= Carlisle Collection =

American fashion design company

The Carlisle Collection is a U.S. fashion design company founded in 1981 by William Rondina, to offer elegant classic clothing and accessories for women by private appointment. Based in New York City, the firm has an extensive network of sales consultants in over 500 cities and upscale suburbs throughout the United States. The company's offices are located in mid-town Manhattan.

The Carlisle representatives, called consultants, are well-connected socially, draw from their friends and acquaintances, and build a loyal following. As The New York Times reported in 2002 in Ginia Bellafante's article "Clothes That Whisper, I Belong to the Club," the company is predicated on the idea that the sales staff will inspire loyalty from the clients because the sellers come from the same socioeconomic class they do."

On an annual basis, the Carlisle design team creates a unique silk scarf that benefits the Susan G. Komen for the Cure foundation. Since 1998, Carlisle's Fabric of Hope annual scarf program has raised over $1.5 Billion for the foundation's effort to help save lives and end breast cancer forever.

== History ==
On February 9, 2012, The Connaught Group, parent company to Carlisle Collection, filed for Chapter 11 Bankruptcy and made plans to sell the company at auction. On April 5, 2012, women’s wear direct-seller The Connaught Group was sold for $22 million to a joint venture between Tennessee-based and Hong Kong’s Royal Spirit Group, following an April 5 bankruptcy auction in New York. The new parent company "Carlisle Etcetera LLC" assumed control of the Carlisle Collection and the related direct sales fashion line Etcetera. The purchase price consisted of $20 million in cash and the assumption of the lease for Connaught’s midtown Manhattan office spaces. Royal Spirit Group, a clothing manufacturer that was Connaught’s largest creditor, also waived its $5.4 million general unsecured claim.

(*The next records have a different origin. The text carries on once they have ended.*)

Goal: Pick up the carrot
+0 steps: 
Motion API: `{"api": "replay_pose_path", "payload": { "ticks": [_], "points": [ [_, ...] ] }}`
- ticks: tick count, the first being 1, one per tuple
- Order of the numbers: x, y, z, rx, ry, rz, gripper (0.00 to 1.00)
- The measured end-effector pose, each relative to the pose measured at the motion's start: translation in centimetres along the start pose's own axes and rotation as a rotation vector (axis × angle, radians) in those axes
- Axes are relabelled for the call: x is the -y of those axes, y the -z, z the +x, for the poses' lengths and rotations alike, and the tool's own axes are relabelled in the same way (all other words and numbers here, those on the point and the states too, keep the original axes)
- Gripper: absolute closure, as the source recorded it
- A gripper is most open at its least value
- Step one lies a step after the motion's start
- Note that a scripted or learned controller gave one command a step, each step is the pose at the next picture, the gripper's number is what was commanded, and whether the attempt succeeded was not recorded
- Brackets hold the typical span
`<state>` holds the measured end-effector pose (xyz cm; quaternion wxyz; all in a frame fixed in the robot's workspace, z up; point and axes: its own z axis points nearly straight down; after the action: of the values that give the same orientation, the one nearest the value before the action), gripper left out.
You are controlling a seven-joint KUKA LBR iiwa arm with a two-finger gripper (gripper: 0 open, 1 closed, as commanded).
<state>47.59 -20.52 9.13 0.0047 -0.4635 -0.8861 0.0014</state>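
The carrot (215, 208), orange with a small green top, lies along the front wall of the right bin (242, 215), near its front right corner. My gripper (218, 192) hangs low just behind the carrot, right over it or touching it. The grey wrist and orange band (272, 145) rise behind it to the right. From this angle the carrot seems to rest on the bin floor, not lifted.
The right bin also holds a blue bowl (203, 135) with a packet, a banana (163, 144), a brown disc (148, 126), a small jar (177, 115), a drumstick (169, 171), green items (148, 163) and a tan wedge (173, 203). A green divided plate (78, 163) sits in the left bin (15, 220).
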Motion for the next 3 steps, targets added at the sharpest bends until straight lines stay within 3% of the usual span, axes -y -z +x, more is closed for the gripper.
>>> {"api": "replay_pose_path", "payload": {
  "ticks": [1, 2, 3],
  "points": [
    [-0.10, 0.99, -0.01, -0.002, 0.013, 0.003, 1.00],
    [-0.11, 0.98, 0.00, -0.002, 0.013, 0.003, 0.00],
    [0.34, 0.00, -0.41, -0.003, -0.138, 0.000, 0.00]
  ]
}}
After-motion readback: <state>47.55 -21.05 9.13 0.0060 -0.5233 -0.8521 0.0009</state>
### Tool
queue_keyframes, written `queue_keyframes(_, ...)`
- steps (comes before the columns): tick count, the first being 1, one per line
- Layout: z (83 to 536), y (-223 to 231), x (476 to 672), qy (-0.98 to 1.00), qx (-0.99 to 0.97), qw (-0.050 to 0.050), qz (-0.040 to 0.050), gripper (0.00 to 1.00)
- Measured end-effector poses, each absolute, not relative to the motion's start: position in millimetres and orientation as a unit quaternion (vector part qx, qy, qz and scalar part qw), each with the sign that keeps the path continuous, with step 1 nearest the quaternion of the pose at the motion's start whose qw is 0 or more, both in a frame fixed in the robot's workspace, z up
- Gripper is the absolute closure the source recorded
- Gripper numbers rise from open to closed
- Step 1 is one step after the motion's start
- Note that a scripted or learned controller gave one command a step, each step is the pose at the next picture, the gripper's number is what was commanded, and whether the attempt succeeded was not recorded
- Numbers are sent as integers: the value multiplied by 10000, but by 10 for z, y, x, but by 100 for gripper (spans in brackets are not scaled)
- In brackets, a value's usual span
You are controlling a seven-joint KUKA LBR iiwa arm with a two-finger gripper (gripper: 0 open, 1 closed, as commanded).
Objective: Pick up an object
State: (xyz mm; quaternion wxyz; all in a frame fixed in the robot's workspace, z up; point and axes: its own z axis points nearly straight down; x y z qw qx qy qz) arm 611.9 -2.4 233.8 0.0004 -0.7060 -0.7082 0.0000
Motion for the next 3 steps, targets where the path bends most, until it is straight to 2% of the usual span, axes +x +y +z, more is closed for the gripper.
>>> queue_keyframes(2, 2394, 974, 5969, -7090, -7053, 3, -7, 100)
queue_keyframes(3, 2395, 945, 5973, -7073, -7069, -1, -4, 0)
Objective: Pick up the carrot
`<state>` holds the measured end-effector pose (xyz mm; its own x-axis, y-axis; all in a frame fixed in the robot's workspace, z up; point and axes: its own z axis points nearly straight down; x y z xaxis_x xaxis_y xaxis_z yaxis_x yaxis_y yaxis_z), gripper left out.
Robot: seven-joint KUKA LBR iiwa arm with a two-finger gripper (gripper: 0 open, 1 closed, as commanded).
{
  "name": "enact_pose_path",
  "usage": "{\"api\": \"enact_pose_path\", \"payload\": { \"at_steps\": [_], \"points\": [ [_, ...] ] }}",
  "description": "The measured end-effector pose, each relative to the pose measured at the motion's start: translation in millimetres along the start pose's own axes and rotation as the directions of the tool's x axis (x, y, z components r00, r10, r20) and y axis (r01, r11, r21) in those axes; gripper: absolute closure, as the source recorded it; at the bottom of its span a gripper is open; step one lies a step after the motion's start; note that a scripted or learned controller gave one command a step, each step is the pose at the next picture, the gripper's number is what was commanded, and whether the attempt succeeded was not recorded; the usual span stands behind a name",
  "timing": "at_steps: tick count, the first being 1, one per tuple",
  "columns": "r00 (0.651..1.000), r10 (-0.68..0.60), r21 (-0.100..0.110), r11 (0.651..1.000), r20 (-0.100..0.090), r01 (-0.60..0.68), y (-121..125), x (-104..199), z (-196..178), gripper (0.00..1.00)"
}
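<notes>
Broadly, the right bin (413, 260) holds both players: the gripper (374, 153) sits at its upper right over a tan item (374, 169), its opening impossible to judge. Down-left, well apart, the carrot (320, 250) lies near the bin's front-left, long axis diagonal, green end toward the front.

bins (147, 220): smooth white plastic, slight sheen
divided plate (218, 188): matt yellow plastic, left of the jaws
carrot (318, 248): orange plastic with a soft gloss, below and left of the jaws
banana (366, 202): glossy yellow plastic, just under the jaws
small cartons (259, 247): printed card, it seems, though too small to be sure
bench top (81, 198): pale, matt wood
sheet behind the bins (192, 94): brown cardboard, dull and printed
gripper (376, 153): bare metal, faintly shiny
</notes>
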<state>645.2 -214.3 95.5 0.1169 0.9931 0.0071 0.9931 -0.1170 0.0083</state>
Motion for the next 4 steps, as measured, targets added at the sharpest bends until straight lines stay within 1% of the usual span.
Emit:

As of April 2013, it was reported by Carlisle Etcetera LLC - CEO that the new company has turned a profit in their first calendar year since assuming control.

In 2015, Hong Kong’s Royal Spirit Group acquired CARLISLE from founding parent company, The Connaught Group.

CARLISLE made its runway debut at NYFW in February 2018 featuring its Fall 2018 collection designed by Fred Tutino and styled by celebrity stylist Micaela Erlanger.